Thursday, April 11, 2013

The Creative Tug of War

I am squandering time. Wasting my life staring at headless pictures in the Library of Congress archives. (Did you know you can access them ALL on line now. I may never get off the keyboard...). Lolling about, intoxicated with dogs and coffee and Aves Apoxy Clay. I even have a commission and I can't seem to finish it. It hurts to just let it sit there. I did the exterior a la DeMeng - plastered it, antiqued it, white washed it, then layered my dark, dank colors over the top. It looks terrific.  But I also have to do the interior. And that's where I am stuck. I used to offer up a clean, simple interior. A picture of the saint aligned with the spirit. Some silk flowers, maybe a rosary or a holy card.

It's a Gede shrine. You'd think I could knock this out of the park. I mean, really - purple and black. A couple skulls, a St. Gerard chromo and there ya go. So simple.

Not. It's Michael DeMeng's fault. His damn classes have cranked up my fire and now I can't help but make bizarre things. My aesthetic has changed completely. The Ghede stepped in and they are leaving a trail of cigar ashes, empty rum bottles and dirty socks. My muse has departed, leaving her panties behind on her walk of shame out of the house. I am spending all my time cleaning up after the Ghede. They are like bad house guests after a frat hazing - stinky, smelly and lazy. That's me - without the stinky, smelly part.

DeMeng has inspired me to collect tchotkes to glue all over my stuff. But my aesthetic comes out, regardless.  My work is all spiritually oriented. I make saint statues - but they don't look like anything the Catholic church has in their archives; in fact, I am pretty sure they exorcise what falls out of my head these days. This one is my interpretation of St. George and his dragon: it's Ave Apoxy Clay over a Pez dispenser (Michael's idea, not mine, though I love his warped sense of art.)

And I find the most appropriate things in the most inappropriate places.
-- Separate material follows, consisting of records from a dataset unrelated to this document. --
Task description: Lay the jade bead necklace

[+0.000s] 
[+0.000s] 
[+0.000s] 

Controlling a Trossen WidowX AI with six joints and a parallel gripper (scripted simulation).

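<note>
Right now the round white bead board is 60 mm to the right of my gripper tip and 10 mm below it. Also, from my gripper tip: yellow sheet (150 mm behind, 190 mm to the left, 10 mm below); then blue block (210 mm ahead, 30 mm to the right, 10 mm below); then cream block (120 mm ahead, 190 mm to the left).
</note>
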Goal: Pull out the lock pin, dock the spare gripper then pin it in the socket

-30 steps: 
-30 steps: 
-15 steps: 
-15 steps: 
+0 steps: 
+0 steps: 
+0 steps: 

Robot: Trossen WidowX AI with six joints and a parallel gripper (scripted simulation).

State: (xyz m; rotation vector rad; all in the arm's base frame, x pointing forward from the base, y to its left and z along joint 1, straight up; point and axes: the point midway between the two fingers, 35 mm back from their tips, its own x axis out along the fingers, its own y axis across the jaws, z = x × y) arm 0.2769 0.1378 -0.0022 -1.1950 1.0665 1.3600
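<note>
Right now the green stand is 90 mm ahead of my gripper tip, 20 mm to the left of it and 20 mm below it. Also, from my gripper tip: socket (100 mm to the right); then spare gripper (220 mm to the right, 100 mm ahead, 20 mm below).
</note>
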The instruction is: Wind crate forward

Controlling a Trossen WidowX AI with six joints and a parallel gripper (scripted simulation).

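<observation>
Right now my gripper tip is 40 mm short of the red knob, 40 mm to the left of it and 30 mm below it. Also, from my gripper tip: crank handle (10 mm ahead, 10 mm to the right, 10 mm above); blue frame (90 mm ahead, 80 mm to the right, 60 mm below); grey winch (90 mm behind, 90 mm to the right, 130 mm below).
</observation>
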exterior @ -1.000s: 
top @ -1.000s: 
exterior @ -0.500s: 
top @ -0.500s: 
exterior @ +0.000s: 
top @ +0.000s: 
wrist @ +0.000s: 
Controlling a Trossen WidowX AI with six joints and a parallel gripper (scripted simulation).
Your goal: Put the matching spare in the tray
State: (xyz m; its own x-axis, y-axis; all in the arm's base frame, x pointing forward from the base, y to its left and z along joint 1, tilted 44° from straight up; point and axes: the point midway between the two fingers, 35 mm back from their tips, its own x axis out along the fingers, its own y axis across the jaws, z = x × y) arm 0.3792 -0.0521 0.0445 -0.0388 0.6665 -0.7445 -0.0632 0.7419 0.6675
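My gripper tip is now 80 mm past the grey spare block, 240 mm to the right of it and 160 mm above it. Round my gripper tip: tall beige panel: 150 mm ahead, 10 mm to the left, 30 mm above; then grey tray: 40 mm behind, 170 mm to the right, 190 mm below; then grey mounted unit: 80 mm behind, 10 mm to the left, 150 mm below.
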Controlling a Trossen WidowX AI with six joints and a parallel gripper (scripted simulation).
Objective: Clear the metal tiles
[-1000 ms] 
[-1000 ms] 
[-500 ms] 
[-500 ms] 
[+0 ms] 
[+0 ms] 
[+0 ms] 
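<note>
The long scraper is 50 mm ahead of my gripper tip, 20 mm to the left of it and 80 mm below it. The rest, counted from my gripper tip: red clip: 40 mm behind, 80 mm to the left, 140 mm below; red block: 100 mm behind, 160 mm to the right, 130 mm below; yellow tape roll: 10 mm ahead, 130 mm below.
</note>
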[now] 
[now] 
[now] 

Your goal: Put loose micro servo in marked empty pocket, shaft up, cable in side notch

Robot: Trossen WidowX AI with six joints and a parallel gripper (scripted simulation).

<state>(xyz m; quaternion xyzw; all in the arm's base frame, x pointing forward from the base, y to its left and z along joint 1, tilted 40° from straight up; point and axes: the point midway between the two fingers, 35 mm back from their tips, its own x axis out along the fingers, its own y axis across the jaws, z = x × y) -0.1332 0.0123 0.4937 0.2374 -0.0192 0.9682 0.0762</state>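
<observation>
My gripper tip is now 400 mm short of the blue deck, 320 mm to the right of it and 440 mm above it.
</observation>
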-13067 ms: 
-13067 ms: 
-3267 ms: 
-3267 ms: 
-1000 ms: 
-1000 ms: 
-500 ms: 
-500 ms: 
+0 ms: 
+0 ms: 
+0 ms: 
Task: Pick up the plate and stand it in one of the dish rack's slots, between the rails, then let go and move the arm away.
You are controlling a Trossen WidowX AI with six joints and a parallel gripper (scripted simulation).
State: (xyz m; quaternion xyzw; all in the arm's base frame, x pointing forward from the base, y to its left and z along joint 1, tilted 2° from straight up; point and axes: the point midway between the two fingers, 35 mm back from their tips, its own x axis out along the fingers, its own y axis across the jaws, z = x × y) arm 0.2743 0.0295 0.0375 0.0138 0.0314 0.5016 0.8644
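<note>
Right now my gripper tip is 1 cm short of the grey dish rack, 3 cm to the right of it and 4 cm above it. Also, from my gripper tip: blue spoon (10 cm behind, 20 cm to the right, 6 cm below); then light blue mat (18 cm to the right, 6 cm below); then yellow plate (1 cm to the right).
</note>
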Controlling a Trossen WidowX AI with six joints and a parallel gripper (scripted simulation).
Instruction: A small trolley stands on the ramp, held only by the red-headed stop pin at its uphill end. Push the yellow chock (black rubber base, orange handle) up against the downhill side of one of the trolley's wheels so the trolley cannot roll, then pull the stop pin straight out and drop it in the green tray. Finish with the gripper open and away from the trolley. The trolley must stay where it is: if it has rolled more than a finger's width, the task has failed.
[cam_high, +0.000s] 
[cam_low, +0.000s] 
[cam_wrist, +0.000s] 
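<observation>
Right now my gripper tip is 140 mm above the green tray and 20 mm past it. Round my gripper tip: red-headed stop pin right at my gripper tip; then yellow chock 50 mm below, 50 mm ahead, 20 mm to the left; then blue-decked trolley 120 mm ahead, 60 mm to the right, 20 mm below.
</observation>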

I was digging through a bin of broken toys yesterday at the thrift store, my cart full of things like bent candle sticks, broken clock cases, dirty baby dolls and a bag of barbie heads. A nice older woman heard me giggling over the bag of barbie heads and asked what I was doing with them. I looked up from my deranged place of creativity and said,"Shrunken head memorial!" She skittered away, fear framing her face. I shrugged and went back to digging. My inner Demon is having a field day.

The wall of inspiration behind me now looks like a Victorian Cabinet of Curiosities. Baby doll faces stare blankly at me from assorted containers. Dinosaur glow-in-the-dark bones await resurrection as chest pieces on Pez Containers. I've become that kid tearing wings off flies, only I do it to angels and cherbs. God will be sending his fiery Seraphim after me soon.

I am painting on anything and everything I can lay my hands on. This is a new world for me - I was trained as a sculptor and ceramic artist. I mean it when I say I am painting like a drunk monkey. Or Van Gogh on a binge. I just reordered some of my paints in 24 oz sizes. A freakin' QUART of paint for god's sake. Don bought me a wonderful collection of brushes and I giggled over them, giddy to begin destroying them by painting the Aves apoxy clay onto the paper tomb I am building for Gede. Back to the Gede shrine. It needs...something, but I don't know what just yet.

I used to make these shrines by the dozen. They looked like this one below -- sort of Disney-esque, a little too graphic. I was a designer, doing sets and big film backgrounds. You'd be really surprised to see how much bad art is done in the name of film making. Anyway, folks seemed to like them. I even did an entire temple of shrines for some Vodoun Gnostic dude in Istanbul, Turkey. His temple now houses some of the most bizarre shrines I ever did -- covered in real snake skins, leg bones of coyotes and vulture skulls. I was so creeped out by them, I never took pictures. I must have been high from the apoxy glue when I painted them. He loved them. I consider them a were a precursor to the work I am doing now.

I will find my way back to Gede. I just read Andrea Matus DeMeng's blog on her Justice piece. I so feel her pain. The shrine waits, leering at me from the work table. It's behind me, so I can write without looking. But it'll be there when I turn around. It's little cluster of Gede faces laughing at me, offering me their grins and grimaces.

Tomorrow I will start again. Right now, I think I'll look up circus freaks in the Library. Maybe that'll get my giddy up going.